NVIDIA will provide its AI infrastructure and GPU-accelerated computing solutions to the initiative. The collaboration includes adapting nuclear simulation codes, such as MOOSE, BISON, Griffin, and Pronghorn, to NVIDIA GPU architectures to expand modeling capabilities and reduce computation times.

“NVIDIA is proud to partner with the U.S. Government, applying AI and accelerated computing to advance nuclear energy while lowering the cost of energy for Americans,” said John Josephakis, NVIDIA’s global vice president of sales and business development for high-performance computing, and supercomputing.

“By combining the Idaho National Laboratory’s decades of nuclear energy expertise with NVIDIA’s AI infrastructure, AI can be used to design, license, and operate reactors faster, safer, and at lower costs – ensuring abundant energy needed for scientific advancement.”

Supercomputers and Nuclear Codes

The initiative will leverage the Department of Energy’s leading supercomputers for training large-scale AI models and conducting reactor simulations.

The Idaho National Laboratory’s infrastructure, including the Neutron Radiography Reactor and the Microreactor Applications Research Validation and Evaluation (MARVEL) project, will provide real-world data for validating digital twin models.

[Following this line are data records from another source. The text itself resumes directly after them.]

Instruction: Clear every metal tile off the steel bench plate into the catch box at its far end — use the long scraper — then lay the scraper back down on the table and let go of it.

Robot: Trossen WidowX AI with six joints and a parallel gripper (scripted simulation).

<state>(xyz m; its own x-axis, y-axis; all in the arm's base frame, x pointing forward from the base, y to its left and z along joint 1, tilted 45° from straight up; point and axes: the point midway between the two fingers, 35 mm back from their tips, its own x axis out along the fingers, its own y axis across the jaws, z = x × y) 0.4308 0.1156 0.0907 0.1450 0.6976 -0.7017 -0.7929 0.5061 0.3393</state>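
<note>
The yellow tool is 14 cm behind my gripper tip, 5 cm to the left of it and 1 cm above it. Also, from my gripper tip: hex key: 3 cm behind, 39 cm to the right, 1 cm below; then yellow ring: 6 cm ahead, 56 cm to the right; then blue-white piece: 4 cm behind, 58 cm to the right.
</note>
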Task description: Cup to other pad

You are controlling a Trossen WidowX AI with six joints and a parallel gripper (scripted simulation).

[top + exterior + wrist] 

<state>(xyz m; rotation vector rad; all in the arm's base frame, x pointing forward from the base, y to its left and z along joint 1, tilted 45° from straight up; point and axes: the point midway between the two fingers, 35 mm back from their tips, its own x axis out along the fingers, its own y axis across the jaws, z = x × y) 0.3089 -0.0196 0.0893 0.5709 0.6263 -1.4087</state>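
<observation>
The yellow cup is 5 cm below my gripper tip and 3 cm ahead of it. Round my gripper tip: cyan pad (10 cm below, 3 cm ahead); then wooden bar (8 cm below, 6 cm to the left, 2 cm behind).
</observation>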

The MARVEL project has not yet begun operations.

Officials state that the broader goal of the initiative is to support the modernization of the regulatory framework and the industry’s transition to AI-powered nuclear energy tools.

The program could be expanded to include reactor developers, utility companies, investors, and other national laboratories.

“Now is the moment to aggressively accelerate the deployment of AI-enabled nuclear energy, increasing energy affordability for Americans while simultaneously driving AI development in the United States,” said Ryan Bahran, Deputy Assistant Secretary for Nuclear Reactor Technologies.

“This public-private partnership is a purposeful approach to accelerating AI that goes beyond incremental, small improvements. It has the potential to fundamentally change the paradigm for deploying nuclear energy and how science and innovation are developed.”